I wanna go to Roch next week, you around? And where did you hop from to get to Albany? Nice kickdowns homie


----------



## janktoaster (Sep 9, 2014)

I'm actually completely jealous of that vest..


----------



## Deleted member 20 (Sep 10, 2014)

Sounds like those are items one might find in a Unit. I am not totally against climbing in Units or even stealing a safety vest ( I actually have owned a few RR vests & have a CSX helmet at home.) But if someone stole my coffee mug I may be really pissed off & think every hobo passin thru is the one who snagged my prized cup.

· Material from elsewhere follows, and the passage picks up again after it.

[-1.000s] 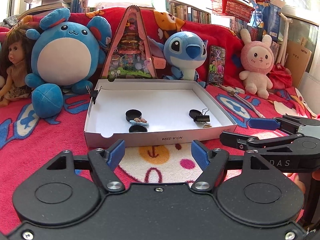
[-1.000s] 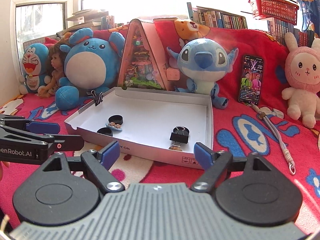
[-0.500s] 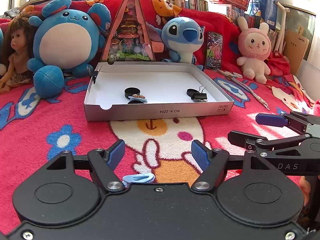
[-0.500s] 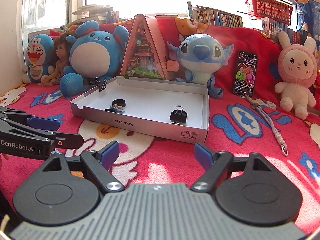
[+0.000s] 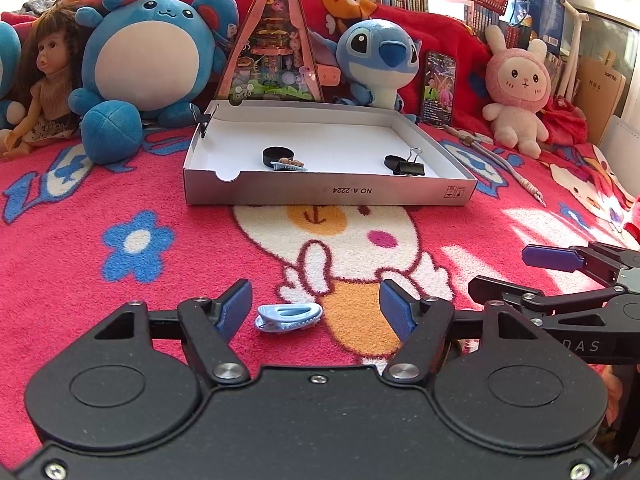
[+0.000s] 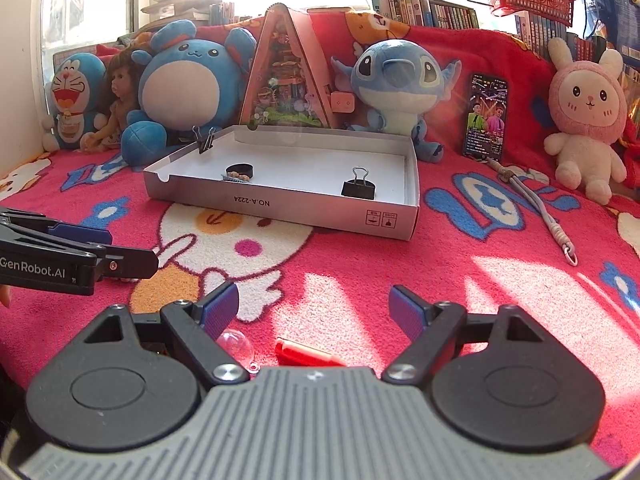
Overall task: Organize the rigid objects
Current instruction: 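Grasp the blue hair clip with the left tool while the right tool moves to the red crayon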
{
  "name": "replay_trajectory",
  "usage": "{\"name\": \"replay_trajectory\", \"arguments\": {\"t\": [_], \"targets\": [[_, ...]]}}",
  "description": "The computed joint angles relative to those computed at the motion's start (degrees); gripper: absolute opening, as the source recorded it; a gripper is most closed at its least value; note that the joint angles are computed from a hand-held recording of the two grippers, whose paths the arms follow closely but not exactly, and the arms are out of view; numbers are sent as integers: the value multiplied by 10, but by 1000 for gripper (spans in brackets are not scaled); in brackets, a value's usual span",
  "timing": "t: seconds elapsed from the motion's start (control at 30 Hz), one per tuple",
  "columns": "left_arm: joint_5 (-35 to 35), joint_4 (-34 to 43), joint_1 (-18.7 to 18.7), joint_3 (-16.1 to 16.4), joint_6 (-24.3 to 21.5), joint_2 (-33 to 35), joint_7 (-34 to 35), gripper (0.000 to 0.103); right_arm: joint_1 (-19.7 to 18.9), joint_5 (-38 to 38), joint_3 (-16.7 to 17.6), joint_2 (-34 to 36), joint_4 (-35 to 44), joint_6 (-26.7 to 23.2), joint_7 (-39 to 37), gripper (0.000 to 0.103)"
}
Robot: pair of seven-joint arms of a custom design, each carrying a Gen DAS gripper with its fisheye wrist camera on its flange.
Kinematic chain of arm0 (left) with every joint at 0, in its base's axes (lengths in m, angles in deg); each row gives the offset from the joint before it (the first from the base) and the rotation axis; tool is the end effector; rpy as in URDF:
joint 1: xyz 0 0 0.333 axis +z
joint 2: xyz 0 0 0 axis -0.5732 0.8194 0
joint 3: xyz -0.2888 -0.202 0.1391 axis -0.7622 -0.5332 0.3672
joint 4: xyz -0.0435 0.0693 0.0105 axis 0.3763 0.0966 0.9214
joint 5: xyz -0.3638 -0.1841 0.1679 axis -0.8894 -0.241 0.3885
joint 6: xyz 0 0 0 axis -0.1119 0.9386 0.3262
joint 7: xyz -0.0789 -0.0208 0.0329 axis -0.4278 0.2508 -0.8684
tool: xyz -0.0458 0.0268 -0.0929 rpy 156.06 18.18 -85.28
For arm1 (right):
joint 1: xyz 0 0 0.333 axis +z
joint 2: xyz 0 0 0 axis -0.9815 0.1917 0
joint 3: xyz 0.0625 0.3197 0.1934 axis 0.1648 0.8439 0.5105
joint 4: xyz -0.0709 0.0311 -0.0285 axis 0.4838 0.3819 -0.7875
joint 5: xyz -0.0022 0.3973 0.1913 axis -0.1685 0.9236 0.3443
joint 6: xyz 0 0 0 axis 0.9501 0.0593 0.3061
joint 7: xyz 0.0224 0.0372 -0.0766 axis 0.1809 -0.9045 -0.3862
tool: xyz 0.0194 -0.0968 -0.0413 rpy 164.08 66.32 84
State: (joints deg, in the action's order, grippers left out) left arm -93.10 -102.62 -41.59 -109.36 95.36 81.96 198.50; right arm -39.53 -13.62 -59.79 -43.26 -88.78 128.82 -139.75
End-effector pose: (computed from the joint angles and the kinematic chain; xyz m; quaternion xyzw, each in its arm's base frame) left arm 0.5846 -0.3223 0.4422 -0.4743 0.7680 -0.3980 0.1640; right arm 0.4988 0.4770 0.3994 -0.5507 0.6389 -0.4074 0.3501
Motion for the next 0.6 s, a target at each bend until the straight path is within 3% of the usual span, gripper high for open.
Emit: {"name": "replay_trajectory", "arguments": {"t": [0.13,0.6], "targets": [[-4,-6,7,-6,-2,-2,1,58,0,8,1,0,-5,0,9,89],[10,-20,-14,15,8,-5,-17,45,4,21,4,-4,-19,-15,44,89]]}}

Just my two cents. Im not saying you didn't get them kicked down to you or anything since many RR workers are cool as hell & have been known to kick down cash, rides, food etc.. "If it walks like a horse, sounds like a horse & looks like a horse ; its probably not a Zebra.

Peace


----------



## a197120 (Sep 16, 2014)

I doubt someone left their coffee cup clean in a pusher. I've got a corbin division coffee cup that a worker gave me. All the people I've met who work for the railroad have more company branded shit than they know what to do with.if he was trying to sell it id be skeptical, but it seems pretty likely that someone just gave him this stuff


----------



## Judas Iscariot (Sep 16, 2014)

Not for sale and i met a guy who's dad worked the full 40 and passed away like a month after so i gave it to him...


----------



## Kim Chee (Sep 16, 2014)

highwayman said:


> Sounds like those are items one might find in a Unit.

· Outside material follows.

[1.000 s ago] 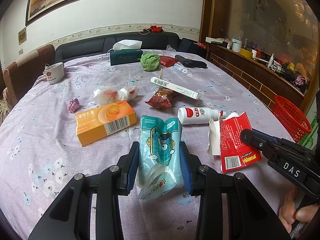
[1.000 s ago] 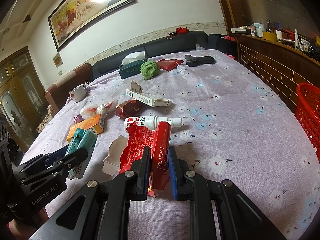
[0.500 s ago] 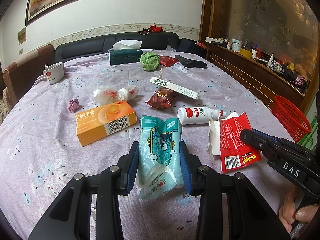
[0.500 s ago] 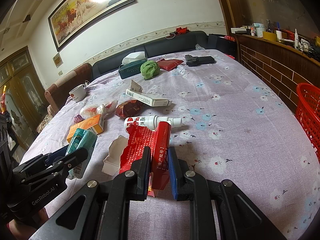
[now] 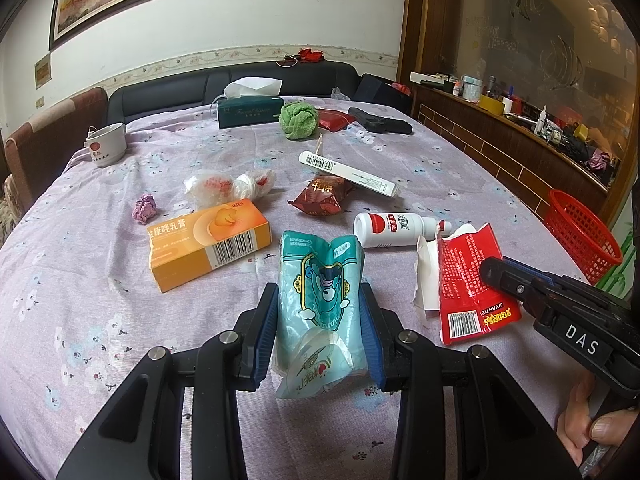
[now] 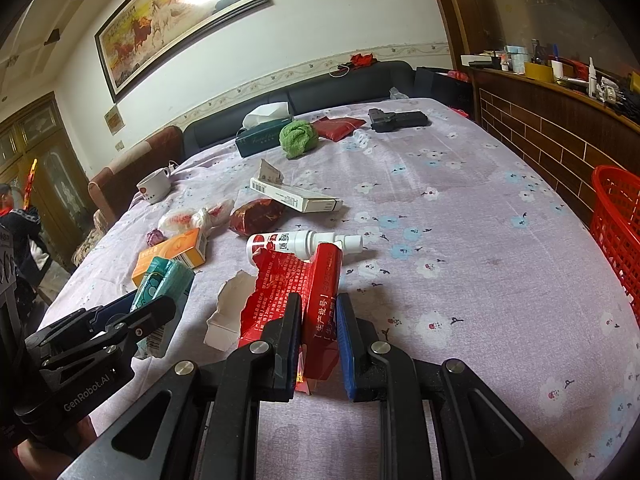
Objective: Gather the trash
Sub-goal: 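Hold the red packet and teal packet closed in both tools, then carry red and teal packets over the red basket and open both tools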
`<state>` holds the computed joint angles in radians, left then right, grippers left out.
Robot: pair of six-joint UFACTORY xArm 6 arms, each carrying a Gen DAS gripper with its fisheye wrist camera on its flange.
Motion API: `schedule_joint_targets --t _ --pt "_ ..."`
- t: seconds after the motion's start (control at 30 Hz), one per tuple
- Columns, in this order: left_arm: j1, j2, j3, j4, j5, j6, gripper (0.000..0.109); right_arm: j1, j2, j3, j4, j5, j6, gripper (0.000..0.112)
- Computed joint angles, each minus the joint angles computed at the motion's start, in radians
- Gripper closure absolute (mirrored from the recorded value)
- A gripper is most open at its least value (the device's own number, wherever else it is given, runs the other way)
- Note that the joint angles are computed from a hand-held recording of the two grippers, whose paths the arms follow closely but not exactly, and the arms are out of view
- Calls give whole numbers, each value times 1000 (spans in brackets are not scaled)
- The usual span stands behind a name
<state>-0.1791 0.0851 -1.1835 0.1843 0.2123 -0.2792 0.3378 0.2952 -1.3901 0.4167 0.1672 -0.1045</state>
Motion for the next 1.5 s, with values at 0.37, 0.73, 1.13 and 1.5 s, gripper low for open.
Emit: schedule_joint_targets --t 0.37,0.73,1.13,1.5 --pt "1 1 -3 -3 2 3 72 1 4 -5 4 2 -3 94" --pt "-2 8 -11 -62 5 50 72 0 12 -12 0 2 6 94" --pt "-92 -2 -100 -474 99 431 72 -86 -125 100 42 -32 61 94" --pt "-265 361 -737 -633 442 544 71 -368 -268 227 -391 -110 535 94"
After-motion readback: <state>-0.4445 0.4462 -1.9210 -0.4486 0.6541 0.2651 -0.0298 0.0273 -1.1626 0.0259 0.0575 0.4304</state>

I've ridden plenty o'power and other than the regular stuff have found:
A pbj sandwich (which I ate)
Reverser handles (which I left)
...can't ever recall ever finding any personal items or anything else of the smallest value.


----------



## Judas Iscariot (Sep 18, 2014)

Now that I'm in new jersey and got lost in the south kearney abyss the rail police issued me and my road dog tickets (which are going unpaid) and took my fucking vest... but he gave us $5... baltimore bound...


----------



## Deleted member 20 (Sep 19, 2014)

Lol, well that was the most obscure stupid rating I have ever gotten. To each his own I guess. Since it wasn't given on CSX or Selkirk I guess it doesn't apply to the orig thread "Selkirk" that I have contributed to plenty in the past. Seeing as the thread had evolved into RR trinkets & treasures I thought it fit. Peace be with you ::angelic::


----------



## Deleted member 20 (Nov 9, 2014)

Seems like I keep getting flak for this post. UPDATE: I now personally have a csx vest & angle head csx flashlight that I acquired; last time thru Selkirk.


PS For all of you trolls out there hating on me & my style. Please Go & throw yourself under the wheels.::finger::


----------